◆ PROMPT
Set down, please, exactly the lines below that run from the line with "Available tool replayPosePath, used" to the line with "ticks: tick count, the", both lines included.
· · ·
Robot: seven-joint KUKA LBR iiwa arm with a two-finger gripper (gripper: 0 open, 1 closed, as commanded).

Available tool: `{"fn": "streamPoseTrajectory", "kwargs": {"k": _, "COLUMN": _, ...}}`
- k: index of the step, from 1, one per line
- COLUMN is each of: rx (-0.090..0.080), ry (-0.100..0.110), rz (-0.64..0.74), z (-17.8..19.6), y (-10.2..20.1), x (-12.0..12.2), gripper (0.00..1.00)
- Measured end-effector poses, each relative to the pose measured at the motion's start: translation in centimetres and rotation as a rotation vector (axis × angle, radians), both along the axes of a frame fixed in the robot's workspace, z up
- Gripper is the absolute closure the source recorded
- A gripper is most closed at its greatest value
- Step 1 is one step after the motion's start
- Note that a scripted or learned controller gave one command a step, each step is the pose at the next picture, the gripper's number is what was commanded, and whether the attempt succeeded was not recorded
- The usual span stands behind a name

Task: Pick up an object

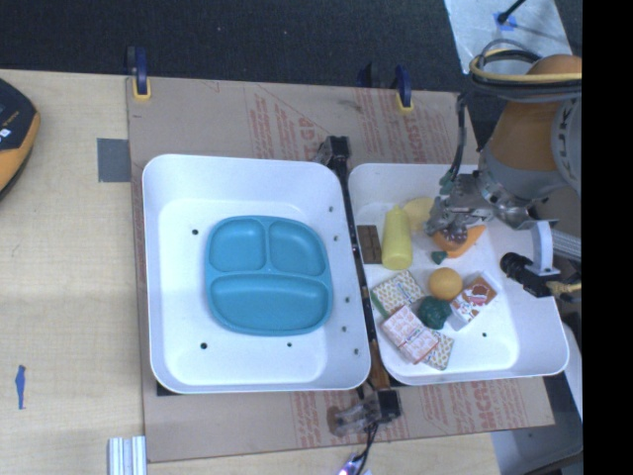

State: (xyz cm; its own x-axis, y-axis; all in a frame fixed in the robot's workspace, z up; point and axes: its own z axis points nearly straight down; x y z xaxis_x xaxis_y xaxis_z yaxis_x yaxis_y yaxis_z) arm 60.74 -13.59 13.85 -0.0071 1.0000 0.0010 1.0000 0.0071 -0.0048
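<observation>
1. The left bin (168, 265) holds a blue divided plate (268, 274) lying flat at its middle.
2. The right bin (534, 349) sits just beside it at three o'clock, carrying a clutter of small things.
3. The arm (529, 117) reaches in from the two o'clock corner, its gripper (453, 228) low over the right bin's upper part, right above an orange object (467, 237); whether it grasps anything I cannot tell.
4. A yellow bottle (396, 238) lies at nine o'clock from the gripper.
5. At six o'clock from the gripper sit an orange ball (445, 283), a dark green ball (433, 313), a red-and-white carton (474, 299) and patterned packets (409, 330).
</observation>
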Motion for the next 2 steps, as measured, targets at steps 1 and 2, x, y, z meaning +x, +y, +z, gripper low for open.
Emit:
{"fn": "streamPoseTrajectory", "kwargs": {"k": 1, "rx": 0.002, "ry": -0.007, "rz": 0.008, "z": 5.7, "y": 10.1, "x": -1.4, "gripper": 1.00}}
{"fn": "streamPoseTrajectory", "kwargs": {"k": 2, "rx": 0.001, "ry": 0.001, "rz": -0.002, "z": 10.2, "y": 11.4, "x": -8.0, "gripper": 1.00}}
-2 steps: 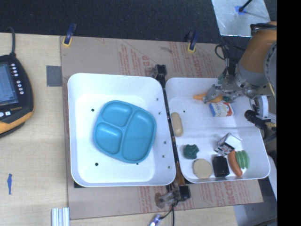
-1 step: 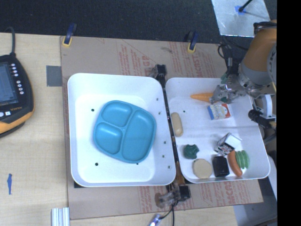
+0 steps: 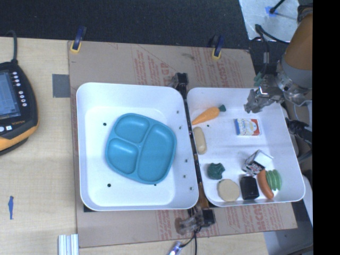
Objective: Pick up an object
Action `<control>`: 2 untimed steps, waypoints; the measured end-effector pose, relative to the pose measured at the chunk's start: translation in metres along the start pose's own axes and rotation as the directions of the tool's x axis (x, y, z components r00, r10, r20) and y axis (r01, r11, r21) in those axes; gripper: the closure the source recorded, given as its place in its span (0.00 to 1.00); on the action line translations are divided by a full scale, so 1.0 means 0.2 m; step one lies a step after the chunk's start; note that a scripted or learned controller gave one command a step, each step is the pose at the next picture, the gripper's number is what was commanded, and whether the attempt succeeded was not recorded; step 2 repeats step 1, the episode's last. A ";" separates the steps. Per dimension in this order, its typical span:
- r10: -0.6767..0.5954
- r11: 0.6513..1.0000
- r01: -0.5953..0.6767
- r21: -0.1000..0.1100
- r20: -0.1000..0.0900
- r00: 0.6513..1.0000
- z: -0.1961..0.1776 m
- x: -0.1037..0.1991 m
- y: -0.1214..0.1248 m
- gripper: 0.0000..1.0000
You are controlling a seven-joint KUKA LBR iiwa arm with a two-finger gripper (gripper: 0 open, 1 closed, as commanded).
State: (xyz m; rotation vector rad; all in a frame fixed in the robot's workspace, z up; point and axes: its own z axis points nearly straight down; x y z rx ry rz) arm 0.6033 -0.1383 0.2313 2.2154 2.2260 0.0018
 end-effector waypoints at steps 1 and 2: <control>0.001 1.000 -0.001 0.004 0.000 1.000 0.01 0.00 -0.01 0.00; 0.001 1.000 -0.001 0.004 0.000 1.000 0.01 0.00 -0.01 0.00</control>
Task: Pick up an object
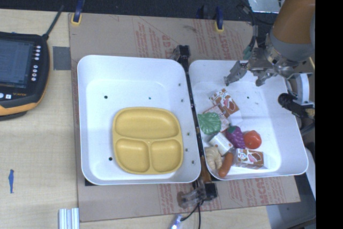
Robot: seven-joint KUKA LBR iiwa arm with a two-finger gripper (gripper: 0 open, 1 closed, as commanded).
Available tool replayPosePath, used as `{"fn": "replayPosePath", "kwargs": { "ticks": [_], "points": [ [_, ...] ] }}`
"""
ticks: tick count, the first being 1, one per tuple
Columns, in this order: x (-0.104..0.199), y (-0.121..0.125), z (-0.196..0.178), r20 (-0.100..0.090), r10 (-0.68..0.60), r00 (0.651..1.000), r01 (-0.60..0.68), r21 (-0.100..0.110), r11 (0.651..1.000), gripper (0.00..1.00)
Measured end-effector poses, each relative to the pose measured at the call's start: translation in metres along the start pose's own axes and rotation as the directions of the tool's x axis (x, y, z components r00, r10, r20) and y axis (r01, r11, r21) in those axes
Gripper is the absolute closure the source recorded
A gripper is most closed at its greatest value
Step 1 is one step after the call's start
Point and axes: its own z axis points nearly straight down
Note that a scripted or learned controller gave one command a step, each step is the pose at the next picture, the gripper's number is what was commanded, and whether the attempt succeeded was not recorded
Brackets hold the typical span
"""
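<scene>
My gripper (245,79) hangs over the back of the right bin (278,115), its two fingers spread open with nothing between them. Below it in that bin lie toy foods: a brown snack packet (224,102), a green leafy piece (209,123), purple grapes (235,135), a red tomato (252,139), a white block (220,142), a carrot (225,164), a beige piece (213,156) and a small printed carton (250,157). The snack packet is the nearest item, just in front and left of the fingertips.
The left bin (96,78) bears a yellow divided plate (148,140). A teach pendant (21,72) lies at the bench's far left. Clamps sit between the bins at the back (183,53) and front (198,193).
</scene>
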Motion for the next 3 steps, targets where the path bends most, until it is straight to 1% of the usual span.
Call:
{"fn": "replayPosePath", "kwargs": {
  "ticks": [1,2,3],
  "points": [
    [-0.013,0.019,0.105,0.001,0.001,1.0,-0.001,-0.017,1.0,0.0],
    [-0.009,0.003,0.11,0.006,0.002,1.0,-0.002,-0.038,0.999,0.0],
    [-0.017,-0.018,0.111,0.004,0.0,1.0,0.001,-0.037,0.999,0.0]
  ]
}}
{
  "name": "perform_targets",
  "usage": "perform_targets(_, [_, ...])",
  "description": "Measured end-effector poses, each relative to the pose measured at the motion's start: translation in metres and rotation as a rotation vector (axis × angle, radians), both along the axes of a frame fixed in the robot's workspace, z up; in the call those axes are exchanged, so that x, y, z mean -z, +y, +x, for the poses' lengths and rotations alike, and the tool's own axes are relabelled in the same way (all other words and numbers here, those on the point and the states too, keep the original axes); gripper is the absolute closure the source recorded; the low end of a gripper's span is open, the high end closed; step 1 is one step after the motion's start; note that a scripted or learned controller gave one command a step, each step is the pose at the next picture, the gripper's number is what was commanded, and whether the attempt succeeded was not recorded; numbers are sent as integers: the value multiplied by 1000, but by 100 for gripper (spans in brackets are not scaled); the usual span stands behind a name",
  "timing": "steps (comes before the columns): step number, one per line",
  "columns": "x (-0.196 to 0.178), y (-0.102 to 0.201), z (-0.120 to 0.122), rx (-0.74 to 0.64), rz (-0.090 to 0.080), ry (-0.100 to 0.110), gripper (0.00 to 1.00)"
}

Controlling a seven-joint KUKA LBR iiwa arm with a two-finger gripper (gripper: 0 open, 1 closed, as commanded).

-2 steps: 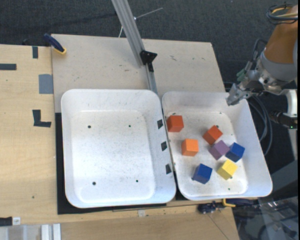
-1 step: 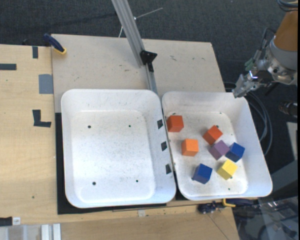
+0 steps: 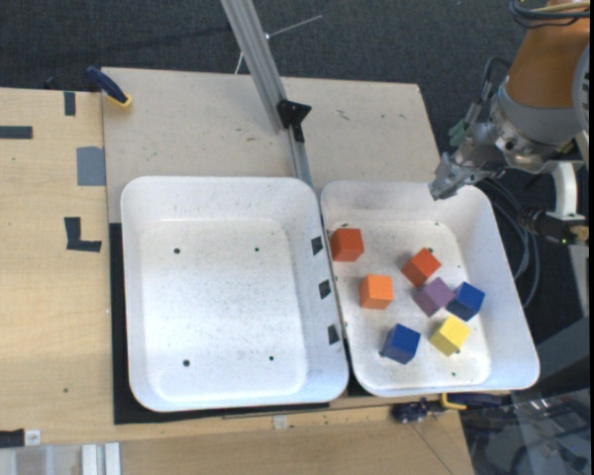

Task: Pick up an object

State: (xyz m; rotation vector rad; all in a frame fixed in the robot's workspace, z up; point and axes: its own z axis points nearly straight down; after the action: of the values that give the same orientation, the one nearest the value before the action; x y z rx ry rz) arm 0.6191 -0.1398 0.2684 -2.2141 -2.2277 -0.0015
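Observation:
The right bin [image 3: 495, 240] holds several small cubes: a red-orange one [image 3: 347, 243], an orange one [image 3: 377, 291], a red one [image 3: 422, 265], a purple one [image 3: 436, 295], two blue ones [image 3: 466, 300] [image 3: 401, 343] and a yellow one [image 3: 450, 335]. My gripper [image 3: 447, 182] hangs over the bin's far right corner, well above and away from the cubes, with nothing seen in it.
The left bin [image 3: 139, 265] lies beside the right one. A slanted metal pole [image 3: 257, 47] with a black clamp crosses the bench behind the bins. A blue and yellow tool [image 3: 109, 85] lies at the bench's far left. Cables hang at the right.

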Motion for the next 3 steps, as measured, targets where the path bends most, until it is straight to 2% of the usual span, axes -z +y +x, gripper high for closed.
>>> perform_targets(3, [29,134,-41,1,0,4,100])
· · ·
◆ SOLUTION
Available tool replayPosePath, used as `{"fn": "replayPosePath", "kwargs": { "ticks": [_], "points": [ [_, ...] ] }}`
"""
ticks: tick count, the first being 1, one per tuple

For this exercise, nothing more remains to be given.